Work item - Below are records; write all of them out exactly.

Provided material -
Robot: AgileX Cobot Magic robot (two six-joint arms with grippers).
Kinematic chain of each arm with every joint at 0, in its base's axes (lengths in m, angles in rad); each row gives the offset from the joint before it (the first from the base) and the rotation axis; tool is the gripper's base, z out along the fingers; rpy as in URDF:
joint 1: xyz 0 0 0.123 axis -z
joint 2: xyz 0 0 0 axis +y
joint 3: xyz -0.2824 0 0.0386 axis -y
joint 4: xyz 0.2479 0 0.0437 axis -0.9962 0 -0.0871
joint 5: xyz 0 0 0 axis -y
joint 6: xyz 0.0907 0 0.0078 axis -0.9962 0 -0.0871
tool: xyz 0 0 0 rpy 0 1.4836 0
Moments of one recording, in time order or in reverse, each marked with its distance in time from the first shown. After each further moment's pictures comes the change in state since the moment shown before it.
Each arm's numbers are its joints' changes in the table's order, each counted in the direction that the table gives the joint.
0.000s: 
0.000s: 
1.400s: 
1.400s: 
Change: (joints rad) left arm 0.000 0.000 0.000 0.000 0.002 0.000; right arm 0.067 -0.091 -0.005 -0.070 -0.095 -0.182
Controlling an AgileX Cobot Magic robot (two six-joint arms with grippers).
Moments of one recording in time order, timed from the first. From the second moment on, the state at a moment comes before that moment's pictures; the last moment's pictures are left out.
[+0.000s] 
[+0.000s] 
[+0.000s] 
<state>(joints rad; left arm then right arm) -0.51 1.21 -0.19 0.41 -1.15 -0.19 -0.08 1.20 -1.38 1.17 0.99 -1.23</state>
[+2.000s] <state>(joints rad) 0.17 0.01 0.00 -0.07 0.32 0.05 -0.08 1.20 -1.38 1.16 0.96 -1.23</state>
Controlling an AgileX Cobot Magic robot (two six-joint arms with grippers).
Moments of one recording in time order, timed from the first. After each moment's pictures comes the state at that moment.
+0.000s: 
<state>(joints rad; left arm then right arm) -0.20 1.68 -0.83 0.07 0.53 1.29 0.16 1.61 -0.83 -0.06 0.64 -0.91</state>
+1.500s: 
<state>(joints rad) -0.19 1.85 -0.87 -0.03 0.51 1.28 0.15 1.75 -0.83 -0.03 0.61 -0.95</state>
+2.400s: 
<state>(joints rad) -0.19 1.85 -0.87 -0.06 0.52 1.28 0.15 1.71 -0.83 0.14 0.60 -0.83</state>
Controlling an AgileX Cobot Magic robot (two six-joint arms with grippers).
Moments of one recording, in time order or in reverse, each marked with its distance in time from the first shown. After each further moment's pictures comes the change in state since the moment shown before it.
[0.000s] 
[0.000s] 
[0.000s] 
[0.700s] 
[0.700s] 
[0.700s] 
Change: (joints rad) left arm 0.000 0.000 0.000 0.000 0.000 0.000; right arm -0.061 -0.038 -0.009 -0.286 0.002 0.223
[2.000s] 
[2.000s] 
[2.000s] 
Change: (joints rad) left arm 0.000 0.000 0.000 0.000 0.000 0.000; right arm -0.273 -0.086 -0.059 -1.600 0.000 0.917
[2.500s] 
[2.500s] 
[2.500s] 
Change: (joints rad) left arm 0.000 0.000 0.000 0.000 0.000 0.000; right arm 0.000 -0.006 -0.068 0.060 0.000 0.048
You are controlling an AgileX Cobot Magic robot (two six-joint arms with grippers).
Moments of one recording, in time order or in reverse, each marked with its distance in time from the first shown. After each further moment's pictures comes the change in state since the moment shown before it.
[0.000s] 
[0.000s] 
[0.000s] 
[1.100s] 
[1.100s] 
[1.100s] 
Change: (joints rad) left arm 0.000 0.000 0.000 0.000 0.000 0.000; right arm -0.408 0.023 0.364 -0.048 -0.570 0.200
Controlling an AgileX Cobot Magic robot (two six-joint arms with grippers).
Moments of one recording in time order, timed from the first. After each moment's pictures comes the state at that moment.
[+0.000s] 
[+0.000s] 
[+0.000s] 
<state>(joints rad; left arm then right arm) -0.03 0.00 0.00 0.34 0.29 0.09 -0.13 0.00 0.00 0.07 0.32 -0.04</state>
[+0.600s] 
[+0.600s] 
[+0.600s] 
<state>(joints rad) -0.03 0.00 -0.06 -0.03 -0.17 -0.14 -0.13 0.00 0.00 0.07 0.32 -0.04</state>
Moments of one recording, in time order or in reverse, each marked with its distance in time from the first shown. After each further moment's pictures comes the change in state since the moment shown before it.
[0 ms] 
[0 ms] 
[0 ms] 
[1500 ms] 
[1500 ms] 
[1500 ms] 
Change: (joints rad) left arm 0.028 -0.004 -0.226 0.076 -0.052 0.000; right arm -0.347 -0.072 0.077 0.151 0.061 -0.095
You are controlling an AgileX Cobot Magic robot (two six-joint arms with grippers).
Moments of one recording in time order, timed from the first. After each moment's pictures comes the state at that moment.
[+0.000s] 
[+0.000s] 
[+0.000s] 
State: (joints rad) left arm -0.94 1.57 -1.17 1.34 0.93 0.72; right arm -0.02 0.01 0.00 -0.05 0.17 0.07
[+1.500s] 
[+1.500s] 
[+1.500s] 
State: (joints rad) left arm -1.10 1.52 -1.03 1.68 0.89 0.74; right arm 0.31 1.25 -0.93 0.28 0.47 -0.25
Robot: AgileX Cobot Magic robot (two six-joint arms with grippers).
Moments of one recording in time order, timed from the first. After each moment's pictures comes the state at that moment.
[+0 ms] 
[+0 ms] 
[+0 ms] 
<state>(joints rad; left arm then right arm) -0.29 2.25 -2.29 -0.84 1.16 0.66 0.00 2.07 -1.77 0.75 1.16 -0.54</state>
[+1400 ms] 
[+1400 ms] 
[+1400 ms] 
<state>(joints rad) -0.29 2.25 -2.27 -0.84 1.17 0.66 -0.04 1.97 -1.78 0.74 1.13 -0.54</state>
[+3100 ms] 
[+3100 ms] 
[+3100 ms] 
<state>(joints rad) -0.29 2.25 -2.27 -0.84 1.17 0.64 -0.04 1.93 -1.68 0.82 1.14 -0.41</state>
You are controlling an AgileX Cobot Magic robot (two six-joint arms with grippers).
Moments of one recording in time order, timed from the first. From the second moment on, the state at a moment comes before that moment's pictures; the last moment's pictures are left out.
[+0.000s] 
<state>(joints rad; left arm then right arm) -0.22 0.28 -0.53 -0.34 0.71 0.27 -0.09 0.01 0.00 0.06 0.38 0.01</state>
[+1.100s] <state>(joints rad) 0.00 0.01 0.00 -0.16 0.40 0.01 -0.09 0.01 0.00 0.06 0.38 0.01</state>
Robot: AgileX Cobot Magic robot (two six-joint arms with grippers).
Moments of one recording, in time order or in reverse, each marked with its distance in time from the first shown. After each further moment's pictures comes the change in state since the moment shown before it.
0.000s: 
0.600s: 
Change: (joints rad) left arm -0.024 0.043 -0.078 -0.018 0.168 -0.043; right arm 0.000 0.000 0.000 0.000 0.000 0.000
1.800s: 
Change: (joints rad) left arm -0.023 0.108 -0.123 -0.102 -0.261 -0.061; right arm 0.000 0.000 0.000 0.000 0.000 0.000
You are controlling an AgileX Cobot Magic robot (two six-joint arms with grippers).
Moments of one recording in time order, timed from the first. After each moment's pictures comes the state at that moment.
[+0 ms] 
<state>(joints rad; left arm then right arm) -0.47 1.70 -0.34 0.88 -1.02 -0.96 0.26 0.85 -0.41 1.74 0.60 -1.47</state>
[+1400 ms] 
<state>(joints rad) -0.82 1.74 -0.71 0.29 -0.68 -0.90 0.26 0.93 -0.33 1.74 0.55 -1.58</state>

Your response -
Robot: AgileX Cobot Magic robot (two six-joint arms with grippers).
Kinematic chain of each arm with every joint at 0, in its base's axes (lengths in m, angles in rad); each row gives the offset from the joint before it (the first from the base) and the rotation axis; tool is the gripper's base, z out along the fingers; rpy as in URDF:
joint 1: xyz 0 0 0.123 axis -z
joint 2: xyz 0 0 0 axis +y
joint 3: xyz -0.2824 0 0.0386 axis -y
joint 4: xyz 0.2479 0 0.0437 axis -0.9962 0 -0.0871
joint 5: xyz 0 0 0 axis -y
joint 6: xyz 0.0907 0 0.0078 axis -0.9962 0 -0.0871
tool: xyz 0 0 0 rpy 0 1.4836 0
Moments of one recording, in time order or in reverse, each marked with its distance in time from the first shown. After each further moment's pictures comes the change in state since the moment shown before it.
Each arm's numbers are its joints' changes in the table's order, each counted in the direction that the table gives the joint.
0.000s: 
0.000s: 
1.400s: 
1.400s: 
Change: (joints rad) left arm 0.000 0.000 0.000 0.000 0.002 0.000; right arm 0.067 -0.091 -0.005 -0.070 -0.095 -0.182
Controlling an AgileX Cobot Magic robot (two six-joint arms with grippers).
Moments of one recording in time order, timed from the first. From the second moment on, the state at a moment comes before that moment's pictures; the last moment's pictures are left out.
[+0.000s] 
[+0.000s] 
[+0.000s] 
<state>(joints rad; left arm then right arm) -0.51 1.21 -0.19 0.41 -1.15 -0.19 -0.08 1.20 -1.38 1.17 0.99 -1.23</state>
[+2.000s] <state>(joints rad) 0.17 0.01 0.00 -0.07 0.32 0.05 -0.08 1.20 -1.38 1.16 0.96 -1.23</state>
Controlling an AgileX Cobot Magic robot (two six-joint arms with grippers).
Moments of one recording in time order, timed from the first. After each moment's pictures comes the state at that moment.
+0.000s: 
<state>(joints rad; left arm then right arm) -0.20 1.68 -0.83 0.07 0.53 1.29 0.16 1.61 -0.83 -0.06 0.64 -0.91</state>
+1.500s: 
<state>(joints rad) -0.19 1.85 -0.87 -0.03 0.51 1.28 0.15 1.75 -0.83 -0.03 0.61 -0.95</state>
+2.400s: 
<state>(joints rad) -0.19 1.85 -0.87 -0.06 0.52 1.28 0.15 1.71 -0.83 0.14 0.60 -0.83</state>
Controlling an AgileX Cobot Magic robot (two six-joint arms with grippers).
Moments of one recording, in time order or in reverse, each marked with its distance in time from the first shown. After each further moment's pictures comes the change in state since the moment shown before it.
[0.000s] 
[0.000s] 
[0.000s] 
[0.700s] 
[0.700s] 
[0.700s] 
Change: (joints rad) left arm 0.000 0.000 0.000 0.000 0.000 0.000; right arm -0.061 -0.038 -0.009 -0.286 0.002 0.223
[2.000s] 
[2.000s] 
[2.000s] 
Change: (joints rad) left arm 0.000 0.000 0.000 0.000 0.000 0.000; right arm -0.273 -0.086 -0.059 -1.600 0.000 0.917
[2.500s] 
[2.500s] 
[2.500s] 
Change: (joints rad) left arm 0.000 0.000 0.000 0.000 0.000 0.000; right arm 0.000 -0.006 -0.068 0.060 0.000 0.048
You are controlling an AgileX Cobot Magic robot (two six-joint arms with grippers).
Moments of one recording, in time order or in reverse, each marked with its distance in time from the first shown. After each further moment's pictures comes the change in state since the moment shown before it.
[0.000s] 
[0.000s] 
[0.000s] 
[1.100s] 
[1.100s] 
[1.100s] 
Change: (joints rad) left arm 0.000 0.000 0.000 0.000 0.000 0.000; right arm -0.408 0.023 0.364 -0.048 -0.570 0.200
Controlling an AgileX Cobot Magic robot (two six-joint arms with grippers).
Moments of one recording in time order, timed from the first. After each moment's pictures comes the state at that moment.
[+0.000s] 
[+0.000s] 
[+0.000s] 
<state>(joints rad; left arm then right arm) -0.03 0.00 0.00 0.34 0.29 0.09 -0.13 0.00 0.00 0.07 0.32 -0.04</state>
[+0.600s] 
[+0.600s] 
[+0.600s] 
<state>(joints rad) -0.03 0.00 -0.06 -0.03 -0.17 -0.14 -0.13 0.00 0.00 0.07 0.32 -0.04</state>
Moments of one recording, in time order or in reverse, each marked with its distance in time from the first shown. After each further moment's pictures comes the change in state since the moment shown before it.
[0 ms] 
[0 ms] 
[0 ms] 
[1500 ms] 
[1500 ms] 
[1500 ms] 
Change: (joints rad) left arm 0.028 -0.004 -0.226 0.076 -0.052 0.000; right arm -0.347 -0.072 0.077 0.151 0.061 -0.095
You are controlling an AgileX Cobot Magic robot (two six-joint arms with grippers).
Moments of one recording in time order, timed from the first. After each moment's pictures comes the state at that moment.
[+0.000s] 
[+0.000s] 
[+0.000s] 
State: (joints rad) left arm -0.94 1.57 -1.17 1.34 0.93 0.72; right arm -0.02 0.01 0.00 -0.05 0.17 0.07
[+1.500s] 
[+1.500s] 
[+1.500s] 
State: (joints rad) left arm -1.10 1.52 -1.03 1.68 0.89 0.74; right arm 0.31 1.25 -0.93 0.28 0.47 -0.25
Robot: AgileX Cobot Magic robot (two six-joint arms with grippers).
Moments of one recording in time order, timed from the first. After each moment's pictures comes the state at that moment.
[+0 ms] 
[+0 ms] 
[+0 ms] 
<state>(joints rad; left arm then right arm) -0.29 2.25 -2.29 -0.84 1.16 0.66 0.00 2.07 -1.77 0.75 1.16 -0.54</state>
[+1400 ms] 
[+1400 ms] 
[+1400 ms] 
<state>(joints rad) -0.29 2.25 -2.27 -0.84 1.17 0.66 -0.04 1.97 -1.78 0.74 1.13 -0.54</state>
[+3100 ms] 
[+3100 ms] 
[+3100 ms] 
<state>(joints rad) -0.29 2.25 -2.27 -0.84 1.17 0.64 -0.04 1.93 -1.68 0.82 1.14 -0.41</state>
You are controlling an AgileX Cobot Magic robot (two six-joint arms with grippers).
Moments of one recording in time order, timed from the first. From the second moment on, the state at a moment comes before that moment's pictures; the last moment's pictures are left out.
[+0.000s] 
<state>(joints rad; left arm then right arm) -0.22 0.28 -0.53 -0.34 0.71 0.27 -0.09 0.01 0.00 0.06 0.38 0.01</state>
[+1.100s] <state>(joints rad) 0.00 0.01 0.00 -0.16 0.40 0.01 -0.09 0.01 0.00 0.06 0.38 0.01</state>
Robot: AgileX Cobot Magic robot (two six-joint arms with grippers).
Moments of one recording, in time order or in reverse, each marked with its distance in time from the first shown. After each further moment's pictures comes the change in state since the moment shown before it.
0.000s: 
0.600s: 
Change: (joints rad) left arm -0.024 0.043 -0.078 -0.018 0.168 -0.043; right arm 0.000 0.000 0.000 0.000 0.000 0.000
1.800s: 
Change: (joints rad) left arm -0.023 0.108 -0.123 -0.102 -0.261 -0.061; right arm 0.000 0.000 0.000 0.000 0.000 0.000
You are controlling an AgileX Cobot Magic robot (two six-joint arms with grippers).
Moments of one recording in time order, timed from the first. After each moment's pictures comes the state at that moment.
[+0 ms] 
<state>(joints rad; left arm then right arm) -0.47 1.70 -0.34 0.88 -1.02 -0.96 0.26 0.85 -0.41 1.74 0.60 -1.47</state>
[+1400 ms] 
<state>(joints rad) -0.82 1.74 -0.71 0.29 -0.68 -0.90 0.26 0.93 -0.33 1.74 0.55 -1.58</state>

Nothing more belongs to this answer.